◆ WORK TO COMPLETE ◆
I'd like every record given again exactly, please.

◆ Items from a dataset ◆
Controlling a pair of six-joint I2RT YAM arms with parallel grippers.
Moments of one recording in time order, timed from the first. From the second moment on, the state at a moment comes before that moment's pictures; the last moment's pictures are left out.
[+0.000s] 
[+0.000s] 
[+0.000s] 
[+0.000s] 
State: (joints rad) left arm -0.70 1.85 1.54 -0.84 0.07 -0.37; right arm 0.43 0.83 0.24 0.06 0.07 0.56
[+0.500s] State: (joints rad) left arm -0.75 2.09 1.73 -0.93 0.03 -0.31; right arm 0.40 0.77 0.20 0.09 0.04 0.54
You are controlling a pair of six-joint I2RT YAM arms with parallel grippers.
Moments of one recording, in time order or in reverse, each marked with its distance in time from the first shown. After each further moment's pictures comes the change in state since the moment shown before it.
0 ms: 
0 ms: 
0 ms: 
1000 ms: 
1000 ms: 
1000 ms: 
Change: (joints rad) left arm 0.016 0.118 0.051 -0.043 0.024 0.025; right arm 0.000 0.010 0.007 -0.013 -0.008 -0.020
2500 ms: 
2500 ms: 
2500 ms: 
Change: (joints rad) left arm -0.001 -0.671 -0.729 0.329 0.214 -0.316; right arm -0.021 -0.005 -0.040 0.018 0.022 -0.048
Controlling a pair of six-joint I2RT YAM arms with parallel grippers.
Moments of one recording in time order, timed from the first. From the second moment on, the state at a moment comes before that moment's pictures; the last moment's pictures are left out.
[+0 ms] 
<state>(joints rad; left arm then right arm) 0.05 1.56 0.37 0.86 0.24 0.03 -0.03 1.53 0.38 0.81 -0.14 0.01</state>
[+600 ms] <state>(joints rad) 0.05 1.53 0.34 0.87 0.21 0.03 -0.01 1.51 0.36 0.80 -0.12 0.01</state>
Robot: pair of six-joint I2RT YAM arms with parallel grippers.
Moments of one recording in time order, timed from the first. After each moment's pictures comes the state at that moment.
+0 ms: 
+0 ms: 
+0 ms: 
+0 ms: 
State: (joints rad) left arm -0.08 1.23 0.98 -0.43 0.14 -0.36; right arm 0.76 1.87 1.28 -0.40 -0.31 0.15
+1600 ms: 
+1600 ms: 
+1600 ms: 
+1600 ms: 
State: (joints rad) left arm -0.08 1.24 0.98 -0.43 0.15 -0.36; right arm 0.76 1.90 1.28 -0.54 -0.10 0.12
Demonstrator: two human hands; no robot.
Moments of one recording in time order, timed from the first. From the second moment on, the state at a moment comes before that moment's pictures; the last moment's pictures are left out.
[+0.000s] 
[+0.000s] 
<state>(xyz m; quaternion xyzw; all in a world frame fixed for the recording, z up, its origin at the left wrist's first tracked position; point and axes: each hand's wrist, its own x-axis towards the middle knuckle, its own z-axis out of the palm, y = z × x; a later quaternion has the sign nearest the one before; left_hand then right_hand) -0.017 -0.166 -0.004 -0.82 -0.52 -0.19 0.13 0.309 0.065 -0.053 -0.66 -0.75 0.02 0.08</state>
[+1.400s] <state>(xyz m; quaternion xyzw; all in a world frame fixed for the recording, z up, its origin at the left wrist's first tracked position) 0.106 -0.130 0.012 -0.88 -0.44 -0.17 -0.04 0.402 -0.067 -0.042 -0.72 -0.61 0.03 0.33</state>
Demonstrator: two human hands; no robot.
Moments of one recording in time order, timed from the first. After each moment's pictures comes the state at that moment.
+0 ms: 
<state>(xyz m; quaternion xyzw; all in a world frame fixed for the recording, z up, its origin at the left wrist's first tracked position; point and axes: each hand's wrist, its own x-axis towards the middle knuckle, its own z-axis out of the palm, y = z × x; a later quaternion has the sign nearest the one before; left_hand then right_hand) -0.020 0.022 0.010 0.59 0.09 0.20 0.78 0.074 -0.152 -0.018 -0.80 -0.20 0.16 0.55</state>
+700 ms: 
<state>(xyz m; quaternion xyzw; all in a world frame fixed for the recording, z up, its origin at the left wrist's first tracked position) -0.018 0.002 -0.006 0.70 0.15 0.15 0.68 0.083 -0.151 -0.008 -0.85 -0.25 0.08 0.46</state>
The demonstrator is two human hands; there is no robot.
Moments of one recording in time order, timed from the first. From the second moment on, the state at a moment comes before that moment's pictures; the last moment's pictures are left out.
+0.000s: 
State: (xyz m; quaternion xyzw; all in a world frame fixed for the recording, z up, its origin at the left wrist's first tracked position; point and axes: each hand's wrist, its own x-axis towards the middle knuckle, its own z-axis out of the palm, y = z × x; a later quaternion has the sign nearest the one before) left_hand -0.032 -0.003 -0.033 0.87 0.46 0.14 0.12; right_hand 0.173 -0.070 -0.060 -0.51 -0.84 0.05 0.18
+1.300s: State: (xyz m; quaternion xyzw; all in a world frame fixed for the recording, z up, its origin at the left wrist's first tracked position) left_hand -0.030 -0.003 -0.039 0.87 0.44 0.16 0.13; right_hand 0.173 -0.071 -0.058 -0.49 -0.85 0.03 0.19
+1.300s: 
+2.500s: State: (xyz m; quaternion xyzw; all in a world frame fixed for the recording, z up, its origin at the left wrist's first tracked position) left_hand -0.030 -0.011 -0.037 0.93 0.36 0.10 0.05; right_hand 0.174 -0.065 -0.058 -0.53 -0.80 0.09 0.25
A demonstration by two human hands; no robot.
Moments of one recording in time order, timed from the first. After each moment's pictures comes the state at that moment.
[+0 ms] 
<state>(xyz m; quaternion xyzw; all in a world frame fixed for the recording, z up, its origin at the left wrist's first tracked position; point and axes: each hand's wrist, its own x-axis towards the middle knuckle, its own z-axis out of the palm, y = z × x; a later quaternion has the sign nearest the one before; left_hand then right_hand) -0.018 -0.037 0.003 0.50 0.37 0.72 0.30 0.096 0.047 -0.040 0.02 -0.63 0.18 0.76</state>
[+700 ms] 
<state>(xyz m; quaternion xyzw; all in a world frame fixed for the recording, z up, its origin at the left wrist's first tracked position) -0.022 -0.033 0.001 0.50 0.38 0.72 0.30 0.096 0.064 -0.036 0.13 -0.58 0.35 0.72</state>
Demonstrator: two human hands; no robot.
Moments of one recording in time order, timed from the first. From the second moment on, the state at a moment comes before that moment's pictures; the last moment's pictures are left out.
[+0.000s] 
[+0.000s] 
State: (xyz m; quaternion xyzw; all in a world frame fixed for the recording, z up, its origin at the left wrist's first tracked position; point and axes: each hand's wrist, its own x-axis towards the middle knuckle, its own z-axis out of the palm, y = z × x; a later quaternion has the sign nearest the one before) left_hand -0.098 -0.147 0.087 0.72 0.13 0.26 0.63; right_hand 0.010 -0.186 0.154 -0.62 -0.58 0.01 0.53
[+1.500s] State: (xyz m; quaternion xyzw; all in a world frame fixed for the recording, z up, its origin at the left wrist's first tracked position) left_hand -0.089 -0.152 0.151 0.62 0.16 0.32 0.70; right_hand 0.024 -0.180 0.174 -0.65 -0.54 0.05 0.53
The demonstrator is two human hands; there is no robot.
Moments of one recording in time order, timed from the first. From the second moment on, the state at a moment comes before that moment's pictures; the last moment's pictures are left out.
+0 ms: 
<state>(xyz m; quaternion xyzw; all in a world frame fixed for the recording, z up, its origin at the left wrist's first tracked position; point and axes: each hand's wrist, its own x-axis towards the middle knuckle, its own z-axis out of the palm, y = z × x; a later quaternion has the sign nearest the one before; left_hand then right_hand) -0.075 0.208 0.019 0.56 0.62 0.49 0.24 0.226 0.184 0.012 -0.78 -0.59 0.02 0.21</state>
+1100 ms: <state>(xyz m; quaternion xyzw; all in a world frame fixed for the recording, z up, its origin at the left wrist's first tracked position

◆ SOLVED EXERCISE ◆
Controlling a pair of six-joint I2RT YAM arms with parallel grippers.
Moments of one recording in time order, timed from the first. From the second moment on, the state at a moment comes before that moment's pictures; the last moment's pictures are left out.
[+0.000s] 
[+0.000s] 
[+0.000s] 
[+0.000s] 
State: (joints rad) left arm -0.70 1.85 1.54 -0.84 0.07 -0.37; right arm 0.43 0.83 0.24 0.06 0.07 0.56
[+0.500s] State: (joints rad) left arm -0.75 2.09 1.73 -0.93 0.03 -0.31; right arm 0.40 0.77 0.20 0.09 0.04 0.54
You are controlling a pair of six-joint I2RT YAM arms with parallel grippers.
Moments of one recording, in time order or in reverse, each marked with its distance in time from the first shown. After each further moment's pictures comes the change in state since the moment shown before it.
0 ms: 
0 ms: 
0 ms: 
1000 ms: 
1000 ms: 
1000 ms: 
Change: (joints rad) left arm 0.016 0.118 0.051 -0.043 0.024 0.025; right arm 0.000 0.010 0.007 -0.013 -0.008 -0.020
2500 ms: 
2500 ms: 
2500 ms: 
Change: (joints rad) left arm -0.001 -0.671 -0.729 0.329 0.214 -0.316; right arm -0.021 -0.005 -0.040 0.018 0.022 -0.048
Controlling a pair of six-joint I2RT YAM arms with parallel grippers.
Moments of one recording in time order, timed from the first. From the second moment on, the state at a moment comes before that moment's pictures; the last moment's pictures are left out.
[+0 ms] 
<state>(joints rad; left arm then right arm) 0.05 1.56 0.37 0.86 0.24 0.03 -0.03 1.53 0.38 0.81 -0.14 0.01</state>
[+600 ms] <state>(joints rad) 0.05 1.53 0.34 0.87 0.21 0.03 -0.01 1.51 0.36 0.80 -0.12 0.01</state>
Robot: pair of six-joint I2RT YAM arms with parallel grippers.
Moments of one recording in time order, timed from the first. After each moment's pictures comes the state at that moment.
+0 ms: 
+0 ms: 
+0 ms: 
+0 ms: 
State: (joints rad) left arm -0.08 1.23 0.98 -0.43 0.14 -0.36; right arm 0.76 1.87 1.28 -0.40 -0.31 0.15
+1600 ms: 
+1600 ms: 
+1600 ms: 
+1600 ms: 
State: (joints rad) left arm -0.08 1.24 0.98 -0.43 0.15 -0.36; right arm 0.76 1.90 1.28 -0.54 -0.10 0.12
Demonstrator: two human hands; no robot.
Moments of one recording in time order, timed from the first. From the second moment on, the state at a moment comes before that moment's pictures; the last moment's pictures are left out.
[+0.000s] 
[+0.000s] 
<state>(xyz m; quaternion xyzw; all in a world frame fixed for the recording, z up, its origin at the left wrist's first tracked position; point and axes: each hand's wrist, its own x-axis towards the middle knuckle, its own z-axis out of the palm, y = z × x; a later quaternion has the sign nearest the one before; left_hand then right_hand) -0.017 -0.166 -0.004 -0.82 -0.52 -0.19 0.13 0.309 0.065 -0.053 -0.66 -0.75 0.02 0.08</state>
[+1.400s] <state>(xyz m; quaternion xyzw; all in a world frame fixed for the recording, z up, its origin at the left wrist's first tracked position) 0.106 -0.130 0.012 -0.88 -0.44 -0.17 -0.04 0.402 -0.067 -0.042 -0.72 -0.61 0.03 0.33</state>
Demonstrator: two human hands; no robot.
Moments of one recording in time order, timed from the first. After each moment's pictures comes the state at that moment.
+0 ms: 
<state>(xyz m; quaternion xyzw; all in a world frame fixed for the recording, z up, its origin at the left wrist's first tracked position; point and axes: each hand's wrist, its own x-axis towards the middle knuckle, its own z-axis out of the palm, y = z × x; a later quaternion has the sign nearest the one before; left_hand then right_hand) -0.020 0.022 0.010 0.59 0.09 0.20 0.78 0.074 -0.152 -0.018 -0.80 -0.20 0.16 0.55</state>
+700 ms: 
<state>(xyz m; quaternion xyzw; all in a world frame fixed for the recording, z up, its origin at the left wrist's first tracked position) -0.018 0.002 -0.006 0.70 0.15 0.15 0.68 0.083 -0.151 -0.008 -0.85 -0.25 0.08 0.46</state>
The demonstrator is two human hands; there is no robot.
Moments of one recording in time order, timed from the first. From the second moment on, the state at a moment comes before that moment's pictures; the last moment's pictures are left out.
+0.000s: 
State: (xyz m; quaternion xyzw; all in a world frame fixed for the recording, z up, its origin at the left wrist's first tracked position; point and axes: each hand's wrist, its own x-axis towards the middle knuckle, its own z-axis out of the palm, y = z × x; a later quaternion has the sign nearest the one before) left_hand -0.032 -0.003 -0.033 0.87 0.46 0.14 0.12; right_hand 0.173 -0.070 -0.060 -0.51 -0.84 0.05 0.18
+1.300s: State: (xyz m; quaternion xyzw; all in a world frame fixed for the recording, z up, its origin at the left wrist's first tracked position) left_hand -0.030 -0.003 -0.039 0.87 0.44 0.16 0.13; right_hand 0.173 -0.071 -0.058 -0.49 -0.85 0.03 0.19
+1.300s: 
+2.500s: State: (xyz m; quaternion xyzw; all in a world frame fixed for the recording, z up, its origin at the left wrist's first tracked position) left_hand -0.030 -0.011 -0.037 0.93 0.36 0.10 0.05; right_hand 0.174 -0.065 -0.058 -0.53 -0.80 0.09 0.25
A demonstration by two human hands; no robot.
Moments of one recording in time order, timed from the first. After each moment's pictures comes the state at that moment.
[+0 ms] 
<state>(xyz m; quaternion xyzw; all in a world frame fixed for the recording, z up, its origin at the left wrist's first tracked position; point and axes: each hand's wrist, its own x-axis towards the middle knuckle, its own z-axis out of the palm, y = z × x; a later quaternion has the sign nearest the one before; left_hand then right_hand) -0.018 -0.037 0.003 0.50 0.37 0.72 0.30 0.096 0.047 -0.040 0.02 -0.63 0.18 0.76</state>
[+700 ms] 
<state>(xyz m; quaternion xyzw; all in a world frame fixed for the recording, z up, its origin at the left wrist's first tracked position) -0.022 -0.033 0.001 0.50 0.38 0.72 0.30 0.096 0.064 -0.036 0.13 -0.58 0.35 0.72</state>
Demonstrator: two human hands; no robot.
Moments of one recording in time order, timed from the first. From the second moment on, the state at a moment comes before that moment's pictures; the last moment's pictures are left out.
[+0.000s] 
[+0.000s] 
State: (xyz m; quaternion xyzw; all in a world frame fixed for the recording, z up, its origin at the left wrist's first tracked position; point and axes: each hand's wrist, its own x-axis towards the middle knuckle, its own z-axis out of the palm, y = z × x; a later quaternion has the sign nearest the one before) left_hand -0.098 -0.147 0.087 0.72 0.13 0.26 0.63; right_hand 0.010 -0.186 0.154 -0.62 -0.58 0.01 0.53
[+1.500s] State: (xyz m; quaternion xyzw; all in a world frame fixed for the recording, z up, its origin at the left wrist's first tracked position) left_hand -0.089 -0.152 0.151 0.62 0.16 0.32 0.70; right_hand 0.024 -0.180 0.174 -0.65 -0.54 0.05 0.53
The demonstrator is two human hands; there is no robot.
Moments of one recording in time order, timed from the first. From the second moment on, the state at a moment comes before that moment's pictures; the last moment's pictures are left out.
+0 ms: 
<state>(xyz m; quaternion xyzw; all in a world frame fixed for the recording, z up, its origin at the left wrist's first tracked position; point and axes: each hand's wrist, its own x-axis towards the middle knuckle, its own z-axis out of the palm, y = z × x; a later quaternion has the sign nearest the one before; left_hand then right_hand) -0.075 0.208 0.019 0.56 0.62 0.49 0.24 0.226 0.184 0.012 -0.78 -0.59 0.02 0.21</state>
+1100 ms: <state>(xyz m; quaternion xyzw; all in a world frame fixed for the recording, z up, its origin at the left wrist's first tracked position

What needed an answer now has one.